Scientific Program Manager
We are currently searching for a Scientific Program Manager to provide support to the National Institutes of Health (NIH). This opportunity is a full-time position with MSC and it is on-site in Rockville, MD.
Duties & Responsibilities
- Work with federal staff responsible for cGMP product development of vaccines for infectious diseases including the production of investigational products that are identified as strong candidates to move from a preclinical to clinical phase.
- Plan, organize, and coordinate cGMP activities across all project stakeholders. Set deadlines, record responsibilities, and monitor and summarize progress of various cGMP manufacturing projects.

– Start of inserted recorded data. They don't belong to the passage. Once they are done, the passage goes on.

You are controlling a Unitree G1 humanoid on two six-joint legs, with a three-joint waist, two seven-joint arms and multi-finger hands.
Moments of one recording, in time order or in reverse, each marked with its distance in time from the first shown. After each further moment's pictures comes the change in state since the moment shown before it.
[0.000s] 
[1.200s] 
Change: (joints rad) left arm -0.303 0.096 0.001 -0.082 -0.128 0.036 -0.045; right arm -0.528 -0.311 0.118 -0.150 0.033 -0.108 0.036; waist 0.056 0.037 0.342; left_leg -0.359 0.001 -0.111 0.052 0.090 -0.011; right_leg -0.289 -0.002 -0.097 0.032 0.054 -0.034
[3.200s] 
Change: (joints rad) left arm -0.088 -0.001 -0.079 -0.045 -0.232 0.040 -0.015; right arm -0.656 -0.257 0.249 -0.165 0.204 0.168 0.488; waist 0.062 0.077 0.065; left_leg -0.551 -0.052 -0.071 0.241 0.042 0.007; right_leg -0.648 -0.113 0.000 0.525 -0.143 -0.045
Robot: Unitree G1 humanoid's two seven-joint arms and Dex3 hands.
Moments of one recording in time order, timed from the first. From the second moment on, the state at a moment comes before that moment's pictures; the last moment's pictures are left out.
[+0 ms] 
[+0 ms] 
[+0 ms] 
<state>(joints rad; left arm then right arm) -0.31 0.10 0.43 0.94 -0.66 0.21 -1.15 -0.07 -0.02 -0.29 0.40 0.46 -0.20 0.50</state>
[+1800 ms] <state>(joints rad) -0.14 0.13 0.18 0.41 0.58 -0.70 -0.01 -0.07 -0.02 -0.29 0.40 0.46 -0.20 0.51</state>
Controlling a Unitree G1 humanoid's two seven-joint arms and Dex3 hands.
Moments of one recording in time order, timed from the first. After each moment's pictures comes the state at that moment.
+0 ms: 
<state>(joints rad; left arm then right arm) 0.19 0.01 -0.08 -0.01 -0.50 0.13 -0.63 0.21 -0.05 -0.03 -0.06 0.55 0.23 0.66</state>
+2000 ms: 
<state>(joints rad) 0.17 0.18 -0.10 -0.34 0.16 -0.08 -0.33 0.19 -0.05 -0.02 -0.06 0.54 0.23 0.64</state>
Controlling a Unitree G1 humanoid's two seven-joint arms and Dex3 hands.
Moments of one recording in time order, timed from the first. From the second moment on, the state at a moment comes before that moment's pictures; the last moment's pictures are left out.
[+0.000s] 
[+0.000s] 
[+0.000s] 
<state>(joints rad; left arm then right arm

- Participate as a team member in a group composed of different staffing areas including scientific/technical roles, project management, regulatory affairs, quality assurance, contracts, and finance. Activities include participating in both the development of vaccines and adjuvants, assisting in the authoring the Chemistry, Manufacturing and Controls and Toxicology sections of Investigational New Drug submissions, providing protocol and Investigator Brochure review, and assisting in providing oversight of Contract Manufacturing Organizations.
- Assist in the evaluation and propose appropriate toxicity studies and models for products intended to be studied as vaccines.
- Coordinate with Quality, Regulatory, and Technical team members for health regulatory compliance.
- Assist the team with impact/risk assessment from issues, failures and deviations during manufacturing and pre-clinical studies.
- Develop, coordinate, and monitor business agreements to include MTAs, CRADAs, DTAs, and other agreements as necessary.
- Prepare technical reports, updates, and summaries for internal meetings with Division Management.
- Perform site-visits of CMOs at kick-off or during critical project execution stages or for troubleshooting as requested by the POC. Maintain an organized, efficient, and accessible electronic document filing system. This includes historical, current, and projected information on proposals, presentations, business agreements, grant awards, cGMP projects, and other Branch activities.
- Review, GMP manufacturing batch records, SOPS, deviation reports, etc.
- Participate with Team members to track product stability reports with respect to stability timepoints, review the product stability protocol for consistency and completeness, ensure that the stability program matches the requirement per the project Statement of Work, review stability Certificate of Analysis and/or Stability reports/data for out of specification testing results, issue the Shelf-Life Extension document after reviewing of the stability report.
- Assist in the preparation and review of regulatory documents including pre-IND materials, and IND, as required.
- Prepare oral and written presentations for internal and external programmatic and scientific meetings.
- Participate in virtual and on-site audits of vendors.
- MS. Degree in Biochemistry or Biology or equivalent and at least eight (8) years of experience in industry, or B.S. degree in biochemistry or biology or equivalent education and at least ten (10) years of experience in industry.
- PMP certification and experience in managing cGMP of biologics is preferred.
- Familiarity working in project execution and management of a scientific nature.
- Experienced performing site visits and quality assurance inspections, and handling risk/assessment issues.
- Ability to coordinate and monitor business agreements.
- Ability to communicate effectively and to advise senior-level staff.
We are a trusted government partner that blends deep domain expertise with advanced technologies to help our customers solve complex problems that improve, protect, and save lives. As a rapidly growing company, we combine entrepreneurial spirit, customer focus, and an outcomes-based approach to support agency missions in health IT, life sciences, public safety, and grants management.
The Dovel Family of Companies offers employees an opportunity to advance beyond a specific role or contract, we offer a path to develop an enriching career. We believe in empowering a culture of innovation, customer success, and employee growth.
What you'll get...
- Time Off! Flexible schedules and company paid holidays allow you to take the time you need.
- Investment in YOU! 401(K) company contributions are yours to keep with no waiting period.
- Choices! Unique healthcare plans to choose from with options like fertility and orthodontia benefits.
- Discovery! With our tuition assistance and training programs, we support your career advancement.
- Tax Savings! Enroll in pre-tax Health or Dependent Care Flexible Spending, HSA with company contributions, parking, and/or transit commuter benefits.
- Support! Working parents and busy professionals - we've got you covered with a supportive culture, confidential Employee Assistance Program and a membership to Care.com.
- Perks! Employee discounts, peer recognition programs, company-wide wellness challenges, and fun community events.
- A Voice! A unique culture where you can influence decisions and have your voice heard.
We are an Equal Opportunity Employer with a commitment to diversity. All individuals, regardless of personal characteristics, are encouraged to apply. All qualified applicants will receive consideration for employment without regard to race, color, religion, gender, sexual orientation, gender identity, disability, or veteran status.